- Born: June 13, 1987 (age 38)
- Occupations: Fashion blogger; Influencer; Designer;
- Website: somethingnavy.com

= Arielle Charnas =

American fashion blogger and influencer

Arielle Noa Charnas (née Nachmani; born June 13, 1987) is an American fashion blogger and influencer known for her blog Something Navy, launched in 2009. She designed a line of apparel in partnership with Nordstrom, and following its success, she started a clothing brand called Something Navy in 2020. She gained attention for series of controversies during the COVID-19 pandemic and for the subsequent backlash from Nordstrom.

==Early life==
Charnas was raised in Old Westbury, New York, on Long Island to a Jewish family. She graduated from Syracuse University in 2009.

== Career ==

=== Influencer and blogger ===
In 2009, Charnas began posting photos of her outfits and showcasing her personal style online on a blog named Something Navy. Initially, the posts were to impress an ex-boyfriend. She describes her personal style as "elevated basic".

Before her blog gained in popularity, Charnas worked at a Theory store in the Meatpacking District. She later signed a four-year endorsement deal with TRESemmé and appeared in television ads for the shampoo brand that began airing in January 2016.

=== Nordstrom partnership ===
Charnas later launched her first collection of apparel with Nordstrom in fall 2017. Her first fashion line named Something Navy X Treasure & Bond was launched on September 25, 2017, in 52 Nordstrom stores across the United States and Canada. The collection included 30 ready-to-wear outfits, including shoes and accessories. Sales online exceeded over a million dollars in the first 24 hours.

In February 2018, Charnas signed a long-term contract with Nordstrom to license Something Navy and her likeness, as well as establish a stand-alone brand. In March 2018, a single Instagram story promoting Bandier, an activewear retailer in which Charnas owns a small stake, generated more than $207,000 in sales in just four hours. In September 2018, Something Navy released Charnas' second collection of apparel with Nordstrom, and the first under the standalone brand. On the launch date, high traffic temporarily shut down the Nordstrom website an hour after the collection's release, but sales for the day reached $4 to $5 million. In August 2019, it was announced that Charnas raised $10 million in funding from investors, valuing the Something Navy brand at nearly $45 million.

On April 2, 2020, Nordstrom further disassociated themselves with her brand due to her actions related to the COVID-19 pandemic.
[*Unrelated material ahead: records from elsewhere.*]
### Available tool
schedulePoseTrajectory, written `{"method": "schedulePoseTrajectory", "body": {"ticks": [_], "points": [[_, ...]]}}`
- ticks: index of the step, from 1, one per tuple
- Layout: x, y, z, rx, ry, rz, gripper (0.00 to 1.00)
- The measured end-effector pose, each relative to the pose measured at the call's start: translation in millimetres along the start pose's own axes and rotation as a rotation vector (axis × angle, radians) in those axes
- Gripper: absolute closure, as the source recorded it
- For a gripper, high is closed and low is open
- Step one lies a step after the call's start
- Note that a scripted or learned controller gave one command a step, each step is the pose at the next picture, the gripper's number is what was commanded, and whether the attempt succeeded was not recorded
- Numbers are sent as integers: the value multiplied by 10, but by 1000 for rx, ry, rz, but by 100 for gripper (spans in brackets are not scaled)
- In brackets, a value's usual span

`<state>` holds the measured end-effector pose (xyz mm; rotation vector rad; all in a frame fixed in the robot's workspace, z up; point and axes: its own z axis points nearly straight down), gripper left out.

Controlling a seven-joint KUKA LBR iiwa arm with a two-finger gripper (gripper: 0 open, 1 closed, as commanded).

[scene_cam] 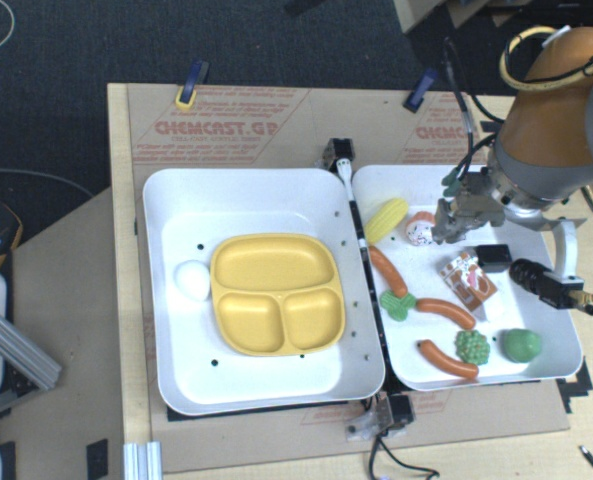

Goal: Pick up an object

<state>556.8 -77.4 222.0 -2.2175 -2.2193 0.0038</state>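
Gripper [454, 218] low over right bin [416, 368], toward its 12 o'clock edge; grasp state cannot be told (wrist blocks it). Small red-and-white ball [419, 231] just beside it at 9 o'clock, corn cob [386, 219] farther that way. Yellow tray [276, 293] in left bin [176, 198].

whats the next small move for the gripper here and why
Probably a short descent, with a slight shift toward the small white and red ball. The gripper sits over the right bin just beside that ball, with the yellow corn further left, and nothing shows between its fingers.
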Motion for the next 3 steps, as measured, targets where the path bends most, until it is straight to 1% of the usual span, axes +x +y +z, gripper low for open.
{"method": "schedulePoseTrajectory", "body": {"ticks": [1, 2, 3], "points": [[-26, -60, -132, -6, -2, 2, 100], [-140, -133, -9, -1, -1, 2, 100], [-20, -114, 72, -1, 0, -1, 100]]}}
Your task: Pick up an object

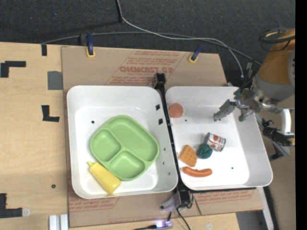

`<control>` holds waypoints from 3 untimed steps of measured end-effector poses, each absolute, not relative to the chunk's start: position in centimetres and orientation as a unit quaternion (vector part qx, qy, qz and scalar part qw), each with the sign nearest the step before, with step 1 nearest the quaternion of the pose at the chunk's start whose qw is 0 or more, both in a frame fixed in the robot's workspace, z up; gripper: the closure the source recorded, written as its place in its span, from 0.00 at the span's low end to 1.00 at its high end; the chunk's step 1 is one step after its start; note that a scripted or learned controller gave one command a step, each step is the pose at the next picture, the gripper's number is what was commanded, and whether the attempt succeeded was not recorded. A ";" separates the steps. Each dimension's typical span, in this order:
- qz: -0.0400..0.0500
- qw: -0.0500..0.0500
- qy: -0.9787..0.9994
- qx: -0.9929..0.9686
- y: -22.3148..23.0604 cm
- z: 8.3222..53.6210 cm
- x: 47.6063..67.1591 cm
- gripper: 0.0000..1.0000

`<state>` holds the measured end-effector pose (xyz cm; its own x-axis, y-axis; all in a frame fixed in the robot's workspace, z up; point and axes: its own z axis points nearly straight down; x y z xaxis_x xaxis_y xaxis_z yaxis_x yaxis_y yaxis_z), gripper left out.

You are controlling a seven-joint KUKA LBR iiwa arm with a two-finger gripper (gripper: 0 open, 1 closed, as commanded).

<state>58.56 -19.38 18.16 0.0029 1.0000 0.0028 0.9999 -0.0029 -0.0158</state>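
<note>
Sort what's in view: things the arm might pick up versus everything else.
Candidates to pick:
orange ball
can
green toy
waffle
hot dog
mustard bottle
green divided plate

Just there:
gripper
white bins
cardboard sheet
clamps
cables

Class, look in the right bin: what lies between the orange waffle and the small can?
In the camera view, a dark green toy lies between the waffle and the can, seemingly touching the can.
</note>
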 end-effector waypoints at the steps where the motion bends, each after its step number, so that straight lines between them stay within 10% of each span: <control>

They stated: "Our partnership with Arielle Charnas ended in 2019, and we have no foreseeable collaborations".

=== Something Navy clothing brand ===
In July 2020, Charnas launched Something Navy without Nordstrom. She hired Matthew Scanlan as CEO, and his company Nadaam Inc. owns 20%. Charnas served as chief creative officer. The company opened stores in Dallas, New York and Los Angeles. Something Navy received a $10 million of funding from Silas Chou's Vanterra Capital fund, which valued the Something Navy business at about $45 million. According to Scanlan, Something Navy had $12 million in sales during its first six months. In 2021, Forbes projected Something Navy to grow by a factor of 300. Scanlan says that Something Navy did $24 million in sales in 2022.
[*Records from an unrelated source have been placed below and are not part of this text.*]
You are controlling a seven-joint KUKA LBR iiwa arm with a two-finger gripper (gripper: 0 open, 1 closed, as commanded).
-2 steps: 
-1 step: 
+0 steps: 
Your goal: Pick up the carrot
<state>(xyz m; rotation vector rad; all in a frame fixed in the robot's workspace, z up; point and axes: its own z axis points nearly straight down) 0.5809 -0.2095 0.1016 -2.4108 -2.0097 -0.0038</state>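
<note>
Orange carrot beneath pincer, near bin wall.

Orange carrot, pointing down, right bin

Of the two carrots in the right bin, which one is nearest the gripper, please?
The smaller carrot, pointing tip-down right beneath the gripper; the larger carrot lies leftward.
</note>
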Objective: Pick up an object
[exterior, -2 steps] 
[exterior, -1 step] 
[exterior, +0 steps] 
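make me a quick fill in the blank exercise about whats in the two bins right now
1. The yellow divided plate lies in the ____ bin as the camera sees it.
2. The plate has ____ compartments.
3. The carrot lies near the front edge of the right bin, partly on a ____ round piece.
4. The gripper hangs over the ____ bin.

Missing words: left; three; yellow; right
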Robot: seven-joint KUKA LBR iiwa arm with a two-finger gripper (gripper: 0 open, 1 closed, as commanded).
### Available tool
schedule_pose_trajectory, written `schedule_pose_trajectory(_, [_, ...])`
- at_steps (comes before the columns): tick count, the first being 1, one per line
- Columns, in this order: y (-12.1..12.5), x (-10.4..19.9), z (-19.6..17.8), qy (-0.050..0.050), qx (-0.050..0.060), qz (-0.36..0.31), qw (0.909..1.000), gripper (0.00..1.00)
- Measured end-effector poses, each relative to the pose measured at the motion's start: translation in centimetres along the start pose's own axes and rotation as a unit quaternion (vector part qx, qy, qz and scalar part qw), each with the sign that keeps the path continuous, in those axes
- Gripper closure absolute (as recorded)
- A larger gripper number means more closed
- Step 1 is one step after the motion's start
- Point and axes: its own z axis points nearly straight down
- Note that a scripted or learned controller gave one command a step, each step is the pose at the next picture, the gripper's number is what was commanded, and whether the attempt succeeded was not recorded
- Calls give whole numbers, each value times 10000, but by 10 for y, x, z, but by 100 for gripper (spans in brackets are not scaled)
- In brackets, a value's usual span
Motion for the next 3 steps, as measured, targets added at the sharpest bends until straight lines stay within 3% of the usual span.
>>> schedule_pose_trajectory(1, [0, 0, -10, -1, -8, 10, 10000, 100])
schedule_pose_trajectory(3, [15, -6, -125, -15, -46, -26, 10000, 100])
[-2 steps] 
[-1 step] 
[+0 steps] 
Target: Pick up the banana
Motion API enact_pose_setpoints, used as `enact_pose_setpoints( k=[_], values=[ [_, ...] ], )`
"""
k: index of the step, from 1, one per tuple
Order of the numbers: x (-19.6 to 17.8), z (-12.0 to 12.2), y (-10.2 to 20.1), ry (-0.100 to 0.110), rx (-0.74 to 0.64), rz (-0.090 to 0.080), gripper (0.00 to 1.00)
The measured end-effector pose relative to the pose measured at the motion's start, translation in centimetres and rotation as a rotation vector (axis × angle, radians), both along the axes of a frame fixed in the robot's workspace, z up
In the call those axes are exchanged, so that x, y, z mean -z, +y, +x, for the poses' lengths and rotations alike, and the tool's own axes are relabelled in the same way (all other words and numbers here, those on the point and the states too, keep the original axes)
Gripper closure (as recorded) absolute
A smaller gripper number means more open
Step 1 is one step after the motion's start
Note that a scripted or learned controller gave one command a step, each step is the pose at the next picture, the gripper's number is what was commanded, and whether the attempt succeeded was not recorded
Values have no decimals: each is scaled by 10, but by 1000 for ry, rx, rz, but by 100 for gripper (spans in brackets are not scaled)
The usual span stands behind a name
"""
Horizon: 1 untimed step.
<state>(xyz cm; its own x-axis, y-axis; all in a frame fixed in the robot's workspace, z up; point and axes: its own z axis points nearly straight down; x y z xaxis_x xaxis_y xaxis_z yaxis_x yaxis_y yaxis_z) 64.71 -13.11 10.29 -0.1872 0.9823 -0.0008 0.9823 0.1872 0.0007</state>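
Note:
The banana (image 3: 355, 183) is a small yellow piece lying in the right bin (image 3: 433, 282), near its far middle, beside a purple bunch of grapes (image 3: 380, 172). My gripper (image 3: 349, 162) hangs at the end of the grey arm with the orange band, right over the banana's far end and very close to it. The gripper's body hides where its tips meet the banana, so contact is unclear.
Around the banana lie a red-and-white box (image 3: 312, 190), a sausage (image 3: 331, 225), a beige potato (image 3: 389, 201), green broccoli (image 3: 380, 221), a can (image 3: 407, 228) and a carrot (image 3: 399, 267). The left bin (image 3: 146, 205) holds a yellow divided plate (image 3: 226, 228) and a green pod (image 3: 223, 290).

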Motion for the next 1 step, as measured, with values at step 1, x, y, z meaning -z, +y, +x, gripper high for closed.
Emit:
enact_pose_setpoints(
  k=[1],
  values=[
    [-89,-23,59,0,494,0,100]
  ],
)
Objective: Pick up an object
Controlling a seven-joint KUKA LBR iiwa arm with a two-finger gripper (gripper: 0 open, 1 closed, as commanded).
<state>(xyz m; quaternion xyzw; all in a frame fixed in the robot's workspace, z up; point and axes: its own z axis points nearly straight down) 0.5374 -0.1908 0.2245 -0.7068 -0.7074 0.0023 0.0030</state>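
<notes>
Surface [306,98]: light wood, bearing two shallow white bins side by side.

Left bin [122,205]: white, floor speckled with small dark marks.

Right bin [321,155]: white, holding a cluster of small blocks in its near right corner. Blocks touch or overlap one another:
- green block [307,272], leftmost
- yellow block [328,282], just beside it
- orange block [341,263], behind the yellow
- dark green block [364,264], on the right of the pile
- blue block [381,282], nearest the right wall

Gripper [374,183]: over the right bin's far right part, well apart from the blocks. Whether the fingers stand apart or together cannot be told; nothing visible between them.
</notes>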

In late 2022, the celebrity gossip Instagram account DeuxMoi posted unvetted allegations about Arielle and Something Navy, sparking extensive online gossip on Reddit and other social media. On December 8, 2022, Business Insider published an article that made several claims about the company's apparent struggles. The article claimed that Something Navy owed hundreds of thousands of dollars to vendors, suppliers, and freelancers and that it had lost almost half of its employees within the last year. According to a spokesperson from Something Navy, the payments were completed by the time of the article's fact-check. Business Insider reported that CEO Matthew Scanlan had shielded Charnas from the day-to-day operations. The article was behind a paywall and prompted "thousands" of signups to Business Insider, according to Vanity Fair.
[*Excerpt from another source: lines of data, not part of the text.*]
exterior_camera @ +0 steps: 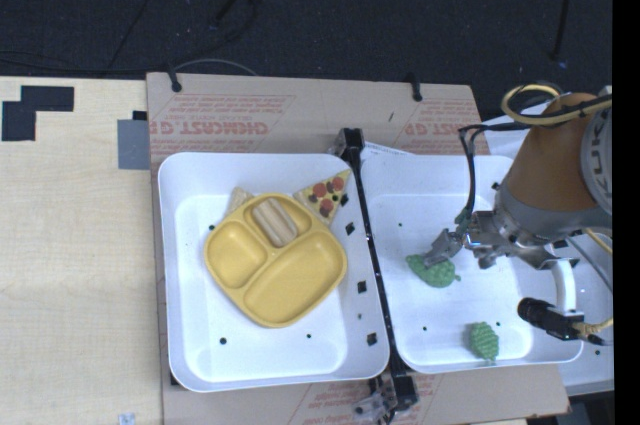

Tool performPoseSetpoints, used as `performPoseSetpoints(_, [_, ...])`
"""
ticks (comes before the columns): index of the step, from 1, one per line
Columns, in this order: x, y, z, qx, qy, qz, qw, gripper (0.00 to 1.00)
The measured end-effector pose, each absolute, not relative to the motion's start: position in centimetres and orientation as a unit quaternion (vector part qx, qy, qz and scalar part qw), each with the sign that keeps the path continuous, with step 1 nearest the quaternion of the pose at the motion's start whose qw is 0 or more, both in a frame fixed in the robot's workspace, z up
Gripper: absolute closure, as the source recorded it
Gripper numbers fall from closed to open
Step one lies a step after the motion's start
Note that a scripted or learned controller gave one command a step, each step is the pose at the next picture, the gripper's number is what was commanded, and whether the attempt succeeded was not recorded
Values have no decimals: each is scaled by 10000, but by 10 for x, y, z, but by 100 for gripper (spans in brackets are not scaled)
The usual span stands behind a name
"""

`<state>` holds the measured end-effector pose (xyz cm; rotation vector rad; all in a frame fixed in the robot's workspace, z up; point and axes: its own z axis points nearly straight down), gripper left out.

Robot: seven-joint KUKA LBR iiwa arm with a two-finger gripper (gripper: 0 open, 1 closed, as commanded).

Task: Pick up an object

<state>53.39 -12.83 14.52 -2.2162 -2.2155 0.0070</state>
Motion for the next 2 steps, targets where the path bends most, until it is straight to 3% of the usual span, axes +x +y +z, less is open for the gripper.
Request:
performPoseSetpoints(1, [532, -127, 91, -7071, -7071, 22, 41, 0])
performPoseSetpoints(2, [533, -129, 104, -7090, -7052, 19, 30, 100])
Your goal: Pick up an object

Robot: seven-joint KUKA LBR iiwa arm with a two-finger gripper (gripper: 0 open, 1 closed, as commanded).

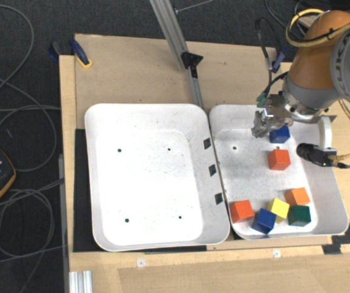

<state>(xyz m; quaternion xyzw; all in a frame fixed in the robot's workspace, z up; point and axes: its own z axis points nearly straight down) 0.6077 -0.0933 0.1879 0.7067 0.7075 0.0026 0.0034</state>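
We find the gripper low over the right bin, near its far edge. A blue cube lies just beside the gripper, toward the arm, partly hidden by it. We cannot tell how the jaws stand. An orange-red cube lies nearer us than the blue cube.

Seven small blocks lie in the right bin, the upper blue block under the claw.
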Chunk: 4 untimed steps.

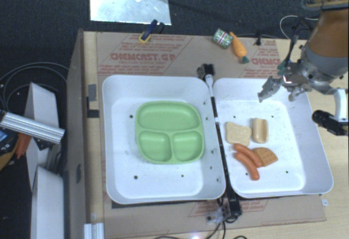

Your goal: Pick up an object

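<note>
The bench [136, 52] bears two white bins [125, 178], a can [222, 37] and a toy carrot [239, 47].

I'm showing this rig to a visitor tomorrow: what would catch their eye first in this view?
Probably the green divided plate, sitting alone in the middle of the left bin. Next, the cluster of toy food in the right bin: a slice of bread, a bun and orange sausages. The gripper hangs over that bin's far edge, apart from the food.
</note>
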Each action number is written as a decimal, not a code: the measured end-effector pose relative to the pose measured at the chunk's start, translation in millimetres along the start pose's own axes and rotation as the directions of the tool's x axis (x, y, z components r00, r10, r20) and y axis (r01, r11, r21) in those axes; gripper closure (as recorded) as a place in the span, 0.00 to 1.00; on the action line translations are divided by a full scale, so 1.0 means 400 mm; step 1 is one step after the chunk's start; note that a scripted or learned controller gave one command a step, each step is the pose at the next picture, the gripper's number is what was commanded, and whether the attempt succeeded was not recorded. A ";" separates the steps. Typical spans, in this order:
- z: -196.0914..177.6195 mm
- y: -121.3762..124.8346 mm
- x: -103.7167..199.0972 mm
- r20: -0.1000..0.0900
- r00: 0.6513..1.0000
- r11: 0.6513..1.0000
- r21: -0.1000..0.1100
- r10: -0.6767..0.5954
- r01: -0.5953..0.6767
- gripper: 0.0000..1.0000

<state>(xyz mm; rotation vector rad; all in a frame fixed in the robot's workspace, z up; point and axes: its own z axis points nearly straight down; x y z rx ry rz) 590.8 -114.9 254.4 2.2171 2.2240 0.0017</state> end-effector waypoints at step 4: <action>0.173 0.016 0.091 -0.001 1.000 1.000 -0.002 -0.001 0.001 1.00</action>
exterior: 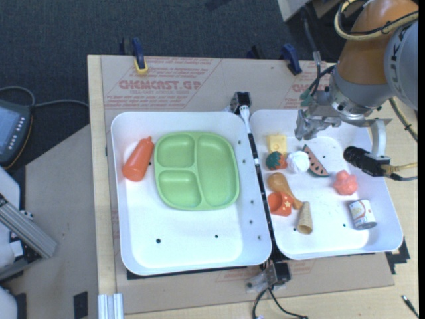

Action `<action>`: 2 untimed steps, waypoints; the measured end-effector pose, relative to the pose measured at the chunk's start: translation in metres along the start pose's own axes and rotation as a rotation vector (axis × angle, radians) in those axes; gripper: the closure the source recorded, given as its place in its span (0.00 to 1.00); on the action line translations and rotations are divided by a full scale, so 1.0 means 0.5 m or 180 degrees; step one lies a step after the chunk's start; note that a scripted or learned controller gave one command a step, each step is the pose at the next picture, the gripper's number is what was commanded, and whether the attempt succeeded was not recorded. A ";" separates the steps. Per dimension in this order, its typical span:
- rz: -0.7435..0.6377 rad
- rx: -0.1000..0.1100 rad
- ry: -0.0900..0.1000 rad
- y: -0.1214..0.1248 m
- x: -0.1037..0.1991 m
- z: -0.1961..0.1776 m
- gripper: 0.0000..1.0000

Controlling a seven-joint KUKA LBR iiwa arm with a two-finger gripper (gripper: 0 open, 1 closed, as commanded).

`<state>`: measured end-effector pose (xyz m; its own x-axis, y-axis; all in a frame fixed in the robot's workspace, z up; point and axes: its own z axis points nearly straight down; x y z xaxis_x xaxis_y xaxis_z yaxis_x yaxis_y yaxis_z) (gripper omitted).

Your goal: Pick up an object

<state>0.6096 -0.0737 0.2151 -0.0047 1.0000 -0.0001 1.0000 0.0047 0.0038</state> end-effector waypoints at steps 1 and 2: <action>-0.0001 -0.0004 0.0001 0.069 0.085 0.007 1.00; 0.0006 -0.0005 0.0000 0.088 0.112 -0.041 1.00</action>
<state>0.6533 -0.0174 0.2359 -0.0027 1.0000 0.0000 1.0000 0.0027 0.0055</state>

Charnas posted on social media that Something Navy planned to open at least ten more locations, but the plans were never fulfilled. In 2023, the company closed its stores and stopped posting on social media. Wall Street Journal reported in December 2023 that Something Navy was being sold in a "fire sale." According to the brand's term sheet, it is offloading "$7.5 million in liabilities and $483,000 worth of outstanding bills." The consideration of the purchase was listed at $1. Some reports said that IHL Group, which has a portfolio of brands including Aéropostale, was interested in purchasing Something Navy.

== Personal life ==
Charnas married Brandon Charnas, a lawyer and real estate advisor on October 18, 2014, in Fisher Island, Florida. The couple has three daughters, who she frequently features on social media. She lives on the Upper East Side of New York City and frequently travels to The Hamptons and South Florida.